*SOURCE DATA*

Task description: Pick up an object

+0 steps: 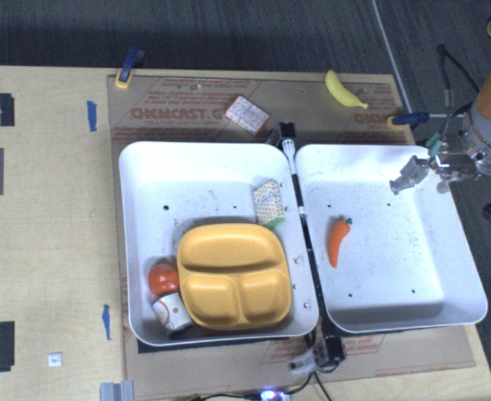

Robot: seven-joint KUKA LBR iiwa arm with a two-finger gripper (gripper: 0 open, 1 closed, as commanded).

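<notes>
An orange carrot (337,241) with a green top lies in the right bin (446,299), left of its middle. The gripper (407,177) hangs over the right bin's far right part, up and to the right of the carrot and apart from it. Nothing shows in its grasp. In the left bin (145,182) lie a yellow divided plate (233,274), a red ball-like thing (163,278), a small white and orange can (172,312) and a patterned packet (268,201).
A yellow banana (344,90) and a small checked packet (245,114) lie on the cardboard behind the bins. A black divider (300,215) runs between the bins. Blue clamps (129,65) hold the cardboard's corners. Cables hang at the right.
</notes>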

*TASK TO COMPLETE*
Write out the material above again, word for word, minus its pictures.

*YOUR RESPONSE*
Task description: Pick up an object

+0 steps: 

Robot: seven-joint KUKA LBR iiwa arm with a two-finger gripper (gripper: 0 open, 1 closed, as commanded).

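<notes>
An orange carrot (337,241) with a green top lies in the right bin (446,299), left of its middle. The gripper (407,177) hangs over the right bin's far right part, up and to the right of the carrot and apart from it. Nothing shows in its grasp. In the left bin (145,182) lie a yellow divided plate (233,274), a red ball-like thing (163,278), a small white and orange can (172,312) and a patterned packet (268,201).
A yellow banana (344,90) and a small checked packet (245,114) lie on the cardboard behind the bins. A black divider (300,215) runs between the bins. Blue clamps (129,65) hold the cardboard's corners. Cables hang at the right.
</notes>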

Nothing else remains to be done for this exercise.